Crianças e adolescentes crescem em ambiente de normalização da criminalidade. Desde cedo, são expostos à presença ostensiva de homens armados, ao tráfico de drogas, à prática de homicídios e à ausência de autoridades estatais. Muitos são cooptados pelas facções, que oferecem dinheiro, status e proteção em troca de serviços como transporte de drogas, atuação como "olheiros" ou até mesmo participação direta em confrontos armados. A dominação territorial do crime organizado produz gerações inteiras privadas de perspectivas legítimas de vida, aprisionadas em ciclos de violência e criminalidade.

Dano institucional e afronta à soberania estatal

O prejuízo ao Estado também é considerável. A destruição do calçamento público — patrimônio de todos os cidadãos — exige a mobilização de recursos públicos escassos para reparação.

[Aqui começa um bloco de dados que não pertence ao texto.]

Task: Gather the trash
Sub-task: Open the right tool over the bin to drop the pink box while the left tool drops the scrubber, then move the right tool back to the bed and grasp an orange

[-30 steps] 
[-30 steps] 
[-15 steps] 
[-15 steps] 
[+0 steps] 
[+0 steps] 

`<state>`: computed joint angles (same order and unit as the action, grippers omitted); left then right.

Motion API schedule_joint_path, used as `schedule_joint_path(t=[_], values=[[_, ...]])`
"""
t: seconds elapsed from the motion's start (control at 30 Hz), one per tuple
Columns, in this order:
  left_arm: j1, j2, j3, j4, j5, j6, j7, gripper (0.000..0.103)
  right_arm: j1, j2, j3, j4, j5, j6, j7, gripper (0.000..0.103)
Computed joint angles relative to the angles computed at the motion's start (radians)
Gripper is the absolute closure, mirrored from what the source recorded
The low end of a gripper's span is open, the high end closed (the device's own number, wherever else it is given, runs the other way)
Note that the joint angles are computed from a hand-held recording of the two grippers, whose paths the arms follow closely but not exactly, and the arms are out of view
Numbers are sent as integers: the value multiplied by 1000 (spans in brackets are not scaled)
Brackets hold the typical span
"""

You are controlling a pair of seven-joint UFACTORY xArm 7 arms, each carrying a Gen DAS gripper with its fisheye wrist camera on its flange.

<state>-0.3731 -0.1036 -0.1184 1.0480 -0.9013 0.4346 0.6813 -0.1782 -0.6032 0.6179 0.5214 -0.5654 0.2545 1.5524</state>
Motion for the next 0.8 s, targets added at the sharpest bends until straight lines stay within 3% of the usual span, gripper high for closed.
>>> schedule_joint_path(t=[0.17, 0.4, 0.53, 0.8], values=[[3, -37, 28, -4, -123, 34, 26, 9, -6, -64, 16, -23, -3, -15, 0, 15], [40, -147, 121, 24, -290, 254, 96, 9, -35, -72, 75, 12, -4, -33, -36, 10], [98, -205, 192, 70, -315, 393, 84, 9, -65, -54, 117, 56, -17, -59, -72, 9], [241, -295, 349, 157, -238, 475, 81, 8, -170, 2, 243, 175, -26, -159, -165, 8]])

Mais grave ainda é o dano institucional: a impossibilidade de exercer suas funções constitucionais em parcelas do território nacional representa afronta direta à soberania estatal e ao princípio basilar de que o monopólio do uso legítimo da força pertence ao Estado.

"A persistência de áreas sob domínio de facções criminosas configura ruptura inaceitável da ordem constitucional, incompatível com os fundamentos da República", enfatiza a denúncia ministerial.

Lição do Rio de Janeiro e resposta da Paraíba

A experiência de outros estados brasileiros, notadamente o Rio de Janeiro, demonstra as consequências devastadoras da omissão estatal diante do avanço territorial do crime organizado. Comunidades inteiras foram perdidas para o controle de facções armadas. Milícias e grupos criminosos consolidaram domínio sobre extensas regiões, submetendo centenas de milhares de cidadãos a regimes de terror e extorsão. O Estado, ao perder o controle territorial, viu-se obrigado a empreender operações militarizadas de alto custo humano e financeiro para tentar retomar áreas que jamais deveriam ter sido abandonadas.

"O Estado da Paraíba não pode permitir que seu território siga o mesmo caminho. A resposta estatal à prática de barricadas e à dominação territorial exercida por facções criminosas deve ser firme, imediata e proporcional à gravidade da ameaça que representam. Cada barricada reaberta, cada área entrincheirada, cada comunidade isolada do Estado constitui passo na direção da perda irreversível do controle territorial", conclui o Promotor de Justiça Ricardo Alex Almeida Lins.

Não cabimento de acordo de não persecução penal

A denúncia ministerial destaca que a gravidade concreta da conduta praticada — consistente na reabertura deliberada de barricadas destinadas a impedir o acesso de viaturas policiais e demais serviços públicos a comunidades inteiras — revela, por si só, a inadequação da medida despenalizadora prevista no artigo 28-A do Código de Processo Penal (Acordo de Não Persecução Penal), ressaltando veementemente o MPPB o não cabimento de qualquer medida despenalizadora para faccionados de organizações criminosas.

"O fenômeno das barricadas constitui instrumento central da expansão territorial do crime organizado no Brasil. Por meio dessa prática, facções criminosas submetem extensas áreas urbanas — e, consequentemente, suas populações — ao domínio armado privado, sequestrando parcelas do território nacional e impedindo a presença do Estado", sustenta a denúncia.

O MPPB ressalta que a reabertura de valas no calçamento público não configura mero ato de vandalismo, mas conduta estratégica que visa consolidar e perpetuar o controle territorial exercido por organizações criminosas, blindando áreas inteiras contra a intervenção estatal.

A denúncia requer que o acusado seja condenado ao pagamento de indenização por danos materiais, morais individuais e coletivos, estes últimos fixados em valor não inferior a 20 salários-mínimos, a serem revertidos ao Fundo Estadual de Proteção e Defesa do Consumidor ou fundo similar que atenda ao interesse coletivo lesado.